WGAO
- Franklin, Massachusetts; United States;
- Frequency: 88.3 MHz

Programming
- Format: Album-oriented rock

Ownership
- Owner: Dean College

History
- First air date: September 29, 1975

Technical information
- Licensing authority: FCC
- Facility ID: 15985
- Class: A
- ERP: 175 watts
- HAAT: 58 meters (190 ft)
- Transmitter coordinates: 42°5′8.3″N 71°23′52.2″W﻿ / ﻿42.085639°N 71.397833°W

Links
- Public license information: Public file; LMS;
- Webcast: Listen live
- Website: www.power883.org

= WGAO =

WGAO (88.3 FM) is a radio station broadcasting an album-oriented rock format.
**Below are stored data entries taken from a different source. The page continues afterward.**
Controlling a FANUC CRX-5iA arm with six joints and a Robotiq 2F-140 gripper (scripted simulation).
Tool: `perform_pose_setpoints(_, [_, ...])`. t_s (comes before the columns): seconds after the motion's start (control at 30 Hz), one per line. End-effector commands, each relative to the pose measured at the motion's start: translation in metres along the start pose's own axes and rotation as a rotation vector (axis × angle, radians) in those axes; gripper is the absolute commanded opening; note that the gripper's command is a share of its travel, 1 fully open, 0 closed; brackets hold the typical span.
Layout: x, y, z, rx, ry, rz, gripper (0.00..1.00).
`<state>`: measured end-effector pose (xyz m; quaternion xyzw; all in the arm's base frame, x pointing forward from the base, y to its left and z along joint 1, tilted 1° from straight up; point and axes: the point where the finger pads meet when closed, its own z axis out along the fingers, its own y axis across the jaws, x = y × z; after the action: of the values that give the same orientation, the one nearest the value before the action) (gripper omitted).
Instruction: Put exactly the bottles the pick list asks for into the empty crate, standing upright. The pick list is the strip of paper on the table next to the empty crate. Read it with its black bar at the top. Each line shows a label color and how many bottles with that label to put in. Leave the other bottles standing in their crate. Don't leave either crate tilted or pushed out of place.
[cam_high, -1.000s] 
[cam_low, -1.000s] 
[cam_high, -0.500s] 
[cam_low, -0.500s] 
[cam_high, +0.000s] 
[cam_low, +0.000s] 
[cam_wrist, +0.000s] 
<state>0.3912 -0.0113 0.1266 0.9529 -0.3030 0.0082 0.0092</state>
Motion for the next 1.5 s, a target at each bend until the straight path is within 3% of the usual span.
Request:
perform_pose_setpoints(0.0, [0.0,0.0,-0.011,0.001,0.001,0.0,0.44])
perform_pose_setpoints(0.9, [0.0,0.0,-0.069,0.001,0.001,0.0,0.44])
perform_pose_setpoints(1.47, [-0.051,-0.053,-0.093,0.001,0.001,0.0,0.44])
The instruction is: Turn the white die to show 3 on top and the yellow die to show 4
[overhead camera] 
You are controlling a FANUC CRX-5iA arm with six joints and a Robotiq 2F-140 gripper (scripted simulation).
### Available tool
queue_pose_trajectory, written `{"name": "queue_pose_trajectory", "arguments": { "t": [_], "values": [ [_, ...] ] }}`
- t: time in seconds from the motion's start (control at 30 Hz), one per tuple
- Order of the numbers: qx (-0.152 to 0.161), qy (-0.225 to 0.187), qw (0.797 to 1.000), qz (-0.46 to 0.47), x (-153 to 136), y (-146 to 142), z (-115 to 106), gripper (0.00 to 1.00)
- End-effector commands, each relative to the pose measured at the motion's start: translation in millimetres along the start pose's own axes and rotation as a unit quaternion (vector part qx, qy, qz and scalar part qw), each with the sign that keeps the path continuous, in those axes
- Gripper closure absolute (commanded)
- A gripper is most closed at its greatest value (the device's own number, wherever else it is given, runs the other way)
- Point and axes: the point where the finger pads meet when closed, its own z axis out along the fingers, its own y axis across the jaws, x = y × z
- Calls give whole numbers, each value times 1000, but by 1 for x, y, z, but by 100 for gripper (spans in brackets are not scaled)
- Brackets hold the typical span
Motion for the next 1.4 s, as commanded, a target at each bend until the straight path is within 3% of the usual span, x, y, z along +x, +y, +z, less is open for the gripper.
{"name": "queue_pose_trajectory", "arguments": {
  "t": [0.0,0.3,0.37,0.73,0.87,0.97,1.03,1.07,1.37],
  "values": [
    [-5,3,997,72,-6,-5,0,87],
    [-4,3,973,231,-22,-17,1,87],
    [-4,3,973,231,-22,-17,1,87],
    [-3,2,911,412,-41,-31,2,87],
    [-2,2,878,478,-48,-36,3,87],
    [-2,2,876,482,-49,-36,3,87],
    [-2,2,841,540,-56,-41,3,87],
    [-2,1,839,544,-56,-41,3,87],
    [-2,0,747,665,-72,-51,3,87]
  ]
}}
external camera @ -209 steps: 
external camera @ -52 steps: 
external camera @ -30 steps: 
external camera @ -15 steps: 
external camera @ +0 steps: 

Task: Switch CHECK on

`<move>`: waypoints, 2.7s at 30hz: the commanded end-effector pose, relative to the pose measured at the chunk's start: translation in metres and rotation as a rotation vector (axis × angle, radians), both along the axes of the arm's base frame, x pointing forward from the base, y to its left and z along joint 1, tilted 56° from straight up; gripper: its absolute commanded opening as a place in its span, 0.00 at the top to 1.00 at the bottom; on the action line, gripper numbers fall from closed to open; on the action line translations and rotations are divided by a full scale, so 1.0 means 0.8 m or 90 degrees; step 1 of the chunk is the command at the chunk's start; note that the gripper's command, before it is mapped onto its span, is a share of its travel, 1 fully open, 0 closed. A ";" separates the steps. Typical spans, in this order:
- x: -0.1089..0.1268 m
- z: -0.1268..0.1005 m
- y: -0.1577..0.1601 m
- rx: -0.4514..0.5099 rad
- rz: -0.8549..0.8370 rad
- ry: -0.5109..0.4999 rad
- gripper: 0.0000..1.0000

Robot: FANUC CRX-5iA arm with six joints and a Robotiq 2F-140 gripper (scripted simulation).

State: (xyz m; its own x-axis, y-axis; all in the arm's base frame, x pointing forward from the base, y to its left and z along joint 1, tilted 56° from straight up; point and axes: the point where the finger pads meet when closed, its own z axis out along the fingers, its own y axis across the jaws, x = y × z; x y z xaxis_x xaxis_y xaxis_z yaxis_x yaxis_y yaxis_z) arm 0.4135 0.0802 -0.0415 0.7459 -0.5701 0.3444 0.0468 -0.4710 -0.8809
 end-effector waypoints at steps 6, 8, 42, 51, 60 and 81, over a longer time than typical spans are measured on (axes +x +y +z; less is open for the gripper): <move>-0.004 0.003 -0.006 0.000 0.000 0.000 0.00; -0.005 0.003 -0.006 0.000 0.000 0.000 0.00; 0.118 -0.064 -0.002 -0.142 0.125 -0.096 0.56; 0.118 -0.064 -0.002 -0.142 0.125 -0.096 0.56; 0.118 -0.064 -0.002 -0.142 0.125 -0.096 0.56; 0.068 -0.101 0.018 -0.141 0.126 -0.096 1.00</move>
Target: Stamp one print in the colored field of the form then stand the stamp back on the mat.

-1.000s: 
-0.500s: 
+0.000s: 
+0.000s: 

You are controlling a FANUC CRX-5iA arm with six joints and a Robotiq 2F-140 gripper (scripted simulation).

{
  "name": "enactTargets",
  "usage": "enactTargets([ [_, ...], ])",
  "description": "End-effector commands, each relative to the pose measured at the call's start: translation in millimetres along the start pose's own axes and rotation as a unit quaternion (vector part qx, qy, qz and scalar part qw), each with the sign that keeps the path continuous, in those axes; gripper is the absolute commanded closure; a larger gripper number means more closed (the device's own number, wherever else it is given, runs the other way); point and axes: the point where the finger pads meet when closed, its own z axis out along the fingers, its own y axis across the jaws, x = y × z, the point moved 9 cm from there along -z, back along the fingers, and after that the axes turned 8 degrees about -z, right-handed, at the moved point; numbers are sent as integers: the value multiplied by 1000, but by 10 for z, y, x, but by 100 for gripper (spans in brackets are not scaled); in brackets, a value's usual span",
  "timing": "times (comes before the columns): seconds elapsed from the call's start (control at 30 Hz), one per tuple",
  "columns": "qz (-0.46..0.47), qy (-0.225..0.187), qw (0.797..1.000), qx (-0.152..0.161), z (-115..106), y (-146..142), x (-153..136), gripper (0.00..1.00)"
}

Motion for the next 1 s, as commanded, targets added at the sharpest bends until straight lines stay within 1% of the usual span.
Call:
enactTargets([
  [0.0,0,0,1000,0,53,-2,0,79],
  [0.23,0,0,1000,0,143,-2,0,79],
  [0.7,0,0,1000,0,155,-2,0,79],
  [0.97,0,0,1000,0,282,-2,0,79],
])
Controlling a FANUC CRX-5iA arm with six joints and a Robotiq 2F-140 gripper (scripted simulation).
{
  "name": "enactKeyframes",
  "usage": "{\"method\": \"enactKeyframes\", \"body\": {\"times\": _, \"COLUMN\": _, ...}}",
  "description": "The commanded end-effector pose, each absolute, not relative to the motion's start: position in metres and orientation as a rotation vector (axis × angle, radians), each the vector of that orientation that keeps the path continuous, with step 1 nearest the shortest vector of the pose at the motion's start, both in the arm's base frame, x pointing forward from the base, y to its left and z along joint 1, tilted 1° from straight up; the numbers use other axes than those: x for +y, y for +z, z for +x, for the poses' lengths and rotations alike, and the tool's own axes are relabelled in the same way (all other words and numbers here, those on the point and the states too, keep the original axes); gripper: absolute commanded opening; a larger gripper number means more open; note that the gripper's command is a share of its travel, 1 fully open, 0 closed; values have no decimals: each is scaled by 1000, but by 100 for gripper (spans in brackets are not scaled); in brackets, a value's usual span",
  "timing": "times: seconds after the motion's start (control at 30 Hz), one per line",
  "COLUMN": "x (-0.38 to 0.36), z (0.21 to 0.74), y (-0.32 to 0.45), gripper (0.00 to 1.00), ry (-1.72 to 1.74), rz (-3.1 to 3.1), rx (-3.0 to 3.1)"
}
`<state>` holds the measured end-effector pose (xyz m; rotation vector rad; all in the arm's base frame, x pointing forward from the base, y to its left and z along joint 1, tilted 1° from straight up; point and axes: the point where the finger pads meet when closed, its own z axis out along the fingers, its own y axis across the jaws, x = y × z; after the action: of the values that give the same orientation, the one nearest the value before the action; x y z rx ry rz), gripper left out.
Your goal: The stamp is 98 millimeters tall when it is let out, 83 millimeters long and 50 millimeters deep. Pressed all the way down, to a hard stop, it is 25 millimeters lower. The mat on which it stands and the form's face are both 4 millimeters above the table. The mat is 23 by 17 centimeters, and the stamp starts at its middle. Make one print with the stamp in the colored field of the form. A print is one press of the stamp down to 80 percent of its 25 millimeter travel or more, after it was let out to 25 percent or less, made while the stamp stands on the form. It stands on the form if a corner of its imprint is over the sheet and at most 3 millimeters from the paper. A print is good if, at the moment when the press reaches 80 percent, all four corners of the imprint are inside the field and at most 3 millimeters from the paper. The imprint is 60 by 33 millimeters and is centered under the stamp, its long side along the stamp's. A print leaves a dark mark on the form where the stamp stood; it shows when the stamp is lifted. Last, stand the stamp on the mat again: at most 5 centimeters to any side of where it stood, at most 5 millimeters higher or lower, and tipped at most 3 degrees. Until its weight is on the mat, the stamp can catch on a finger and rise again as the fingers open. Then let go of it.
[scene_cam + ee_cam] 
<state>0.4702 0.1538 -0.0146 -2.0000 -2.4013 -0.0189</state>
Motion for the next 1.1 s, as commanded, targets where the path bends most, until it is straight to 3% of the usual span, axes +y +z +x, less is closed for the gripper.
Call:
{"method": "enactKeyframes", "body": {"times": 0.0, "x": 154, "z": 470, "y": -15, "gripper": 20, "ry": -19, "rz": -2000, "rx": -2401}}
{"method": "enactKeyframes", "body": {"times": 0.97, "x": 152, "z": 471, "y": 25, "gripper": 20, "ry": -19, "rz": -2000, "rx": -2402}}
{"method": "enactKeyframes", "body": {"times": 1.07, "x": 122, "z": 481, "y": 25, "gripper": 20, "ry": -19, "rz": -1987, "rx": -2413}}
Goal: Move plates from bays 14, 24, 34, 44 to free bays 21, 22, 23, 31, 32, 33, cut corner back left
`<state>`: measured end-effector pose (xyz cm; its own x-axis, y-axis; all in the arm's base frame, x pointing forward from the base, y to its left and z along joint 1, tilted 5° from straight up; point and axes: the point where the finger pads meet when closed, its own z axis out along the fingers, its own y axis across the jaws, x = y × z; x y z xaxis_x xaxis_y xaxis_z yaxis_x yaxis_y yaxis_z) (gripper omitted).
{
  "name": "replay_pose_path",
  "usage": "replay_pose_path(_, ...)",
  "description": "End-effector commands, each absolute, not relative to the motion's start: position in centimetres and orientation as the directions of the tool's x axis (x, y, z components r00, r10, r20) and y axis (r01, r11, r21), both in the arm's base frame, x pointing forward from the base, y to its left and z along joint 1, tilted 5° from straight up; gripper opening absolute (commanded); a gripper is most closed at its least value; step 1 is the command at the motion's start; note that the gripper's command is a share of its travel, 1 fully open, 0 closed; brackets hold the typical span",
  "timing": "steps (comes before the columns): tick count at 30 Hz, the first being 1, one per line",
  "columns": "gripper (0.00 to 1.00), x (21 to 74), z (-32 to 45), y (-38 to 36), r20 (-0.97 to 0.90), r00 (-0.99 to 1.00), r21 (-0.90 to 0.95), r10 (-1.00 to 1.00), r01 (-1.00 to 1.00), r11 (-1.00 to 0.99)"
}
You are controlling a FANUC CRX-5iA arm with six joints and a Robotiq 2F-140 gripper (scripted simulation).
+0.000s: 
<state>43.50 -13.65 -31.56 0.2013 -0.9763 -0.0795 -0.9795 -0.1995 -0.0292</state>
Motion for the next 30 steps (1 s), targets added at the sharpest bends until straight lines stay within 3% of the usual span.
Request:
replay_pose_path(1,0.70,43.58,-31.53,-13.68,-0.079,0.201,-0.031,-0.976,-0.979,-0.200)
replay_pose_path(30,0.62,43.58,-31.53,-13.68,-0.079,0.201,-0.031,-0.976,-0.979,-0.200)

Licensed to Franklin, Massachusetts, United States, the station is owned by Dean College.

==History==
On October 3, 1973, what was then known as Dean Junior College applied for a 10-watt Class D educational radio station to broadcast on 91.3 MHz. The station was first issued the call sign WGAO on January 7, 1974, and was first licensed on September 29, 1975. On September 24, 1980, it applied to upgrade to a Class A station by moving to 88.3 MHz and to increase power to 175 watts.